Pas envie d’écrire une chronique dans laquelle il me faudrait rappeler qu’en 2011 la fin du couple formé par Thurston Moore et Kim Gordon signa également celle de leur groupe (un obscur combo new-yorkais nommé Sonic Youth) : je veux dire, on va se traîner encore combien de temps ce gossip indigne d’une institution culturelle telle qu’ADA ? Alors certes, hasard hasard hum hum, chacun dans son coin, nos anciens tourtereaux publient cette année un album solo – le neuvième pour l’ancien guitariste chanteur de Jeunesse Sonique –, mais cessons par pitié de relier entre elles des destinées désormais individuelles. Après tout, Roméo et Juliette, une fois séparés, n’ont-ils pas eu des vies sympatico ? Et comment ça, je viens de faire ce que j’avais dit que je ne ferai pas ? Hein ? Bref.
On va se pencher sur la version Bandcamp de Flow Critical Lucidity, qui intègre des bonus, dont une composition dédiée à la chorégraphe Isadora Duncan, coup de bol pour vous, je suis en train de lire ses mémoires : c’est vif, spirituel, drôle, bien écrit, durant quelques heures on fréquente un être d’exception, franchement, je conseille. Thurston fera-t-il mieux que Kent (Isadora Duncan danse, 1987) et Vic Chesnutt (Isadora Duncan, 1990 : « Well I dreamed I was a-dancin’ with Isadora Duncan / In a silver café ») ?

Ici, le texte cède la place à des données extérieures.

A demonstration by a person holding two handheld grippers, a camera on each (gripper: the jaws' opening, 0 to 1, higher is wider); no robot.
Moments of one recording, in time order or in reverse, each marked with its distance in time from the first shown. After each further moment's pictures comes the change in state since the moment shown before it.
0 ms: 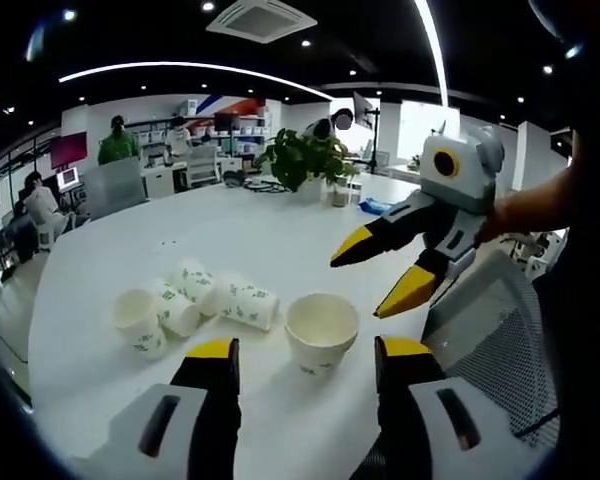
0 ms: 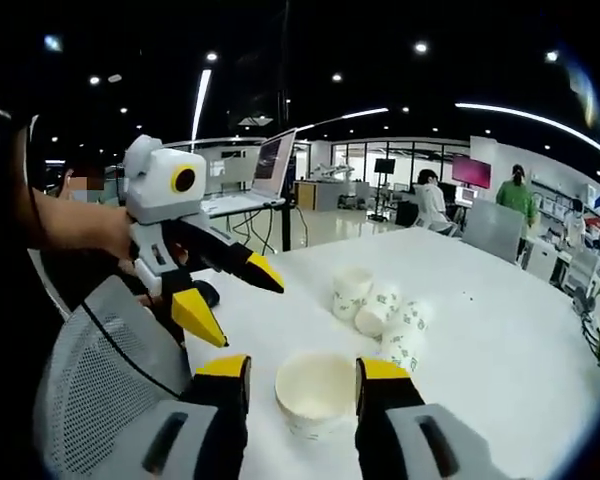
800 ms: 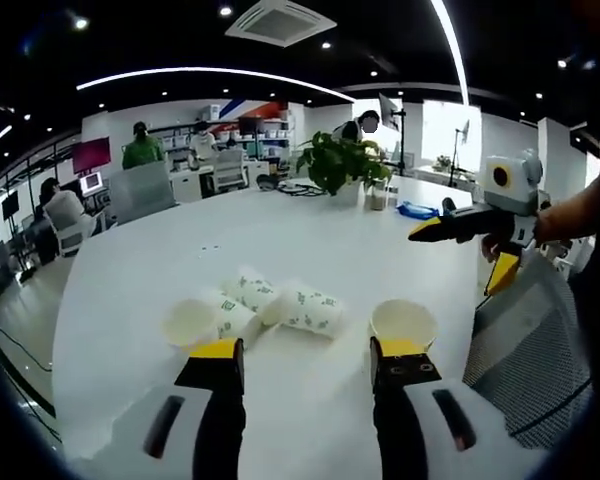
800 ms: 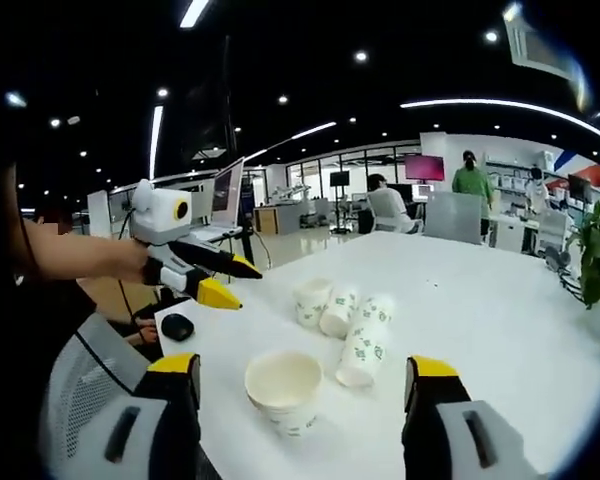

Basé à Londres durant l’enregistrement de ce nouvel opus, Thurston s’est adjoint les services de la bassiste Debbie Googe (My Bloody Valentine), du multi-instrumentiste James Sedwards (Chrome Hoof), de l’électronicien Jonathan Leidecker (alias Wobbly) et du batteur Jem Doulton. S’ouvrant sur un lancinant New In Town (ah, ces harmoniques de guitare et ces percussions feutrées !), Flow Critical Lucidity fait la part belle aux atmosphères tournoyantes, urbaines et aérées, invitant Laetitia Sadier sur le final du mid-tempo Sans Limites (on reste sur notre faim, mec !), reprenant les grilles d’accords chères au Sonic Youth de la grande époque (Shadow, tout en retenue : le cinglant la dissonance le bruitisme, c’est pour Kim) et se lançant dans une sorte de ballade 90’s à la conclusion expérimentale un chouia longue, monotone et cheap – les arpèges de piano, beurk.
Début de grimace, on s’ennuie un peu, et ce n’est pas l’interminable Rewilding (chouette ligne de basse, nonobstant), dont on ne comprend pas la direction, ni le mou du genou The Diver (émulsion de guitares délayées sur lit de guitares réverbérées, servie avec une larme de chorus et même des pains de guitares, bizarre) qui vont nous rassurer. Alors, quand le bonus track Isadora pointe le bout de son nez, on soupire. C’est quoi ce truc ? : le texte de cette pop song 90s électrifiée et incongrue est abominable, les chœurs (« Isa-dora / Isa-dora ») super ringards, et les solos de guitare particulièrement pourris. Kent, Vic, mes amis, vous pouvez dormir tranquille.
Flow Critical Lucidity n’est pas un disque honteux. Juste dispensable, et – surtout – à la hauteur des œuvres de Thurston Moore, qui ne fait rien d’autre que ce qu’il fait depuis 1995 et ses débuts en solo : des albums cools. Parce que oui, remember : dans les 90’s, Thurston était l’image même du gars cool, avec son physique fluet d’étudiant attardé, sa mèche sur le front et ses Converse trouées aux pieds, presque le gendre rock’n roll idéal, musicien discret, simple, pas de vagues, pas de colères, pas vraiment d’ambition, non plus. Il aura fallu une Kim Gordon pour donner du nerf aux productions de Sonic Youth, tendre vers l’arty, l’expérimental, l’acier cinglant. On ne pourra jamais lui en vouloir, sans Kim, Thurston n’est pas plus pas moins que lui-même. Un gars cool qui fait des disques cools. Et des disques chiants, aussi. Chiant + cool = chool, chool comme Flow Critical Lucidity.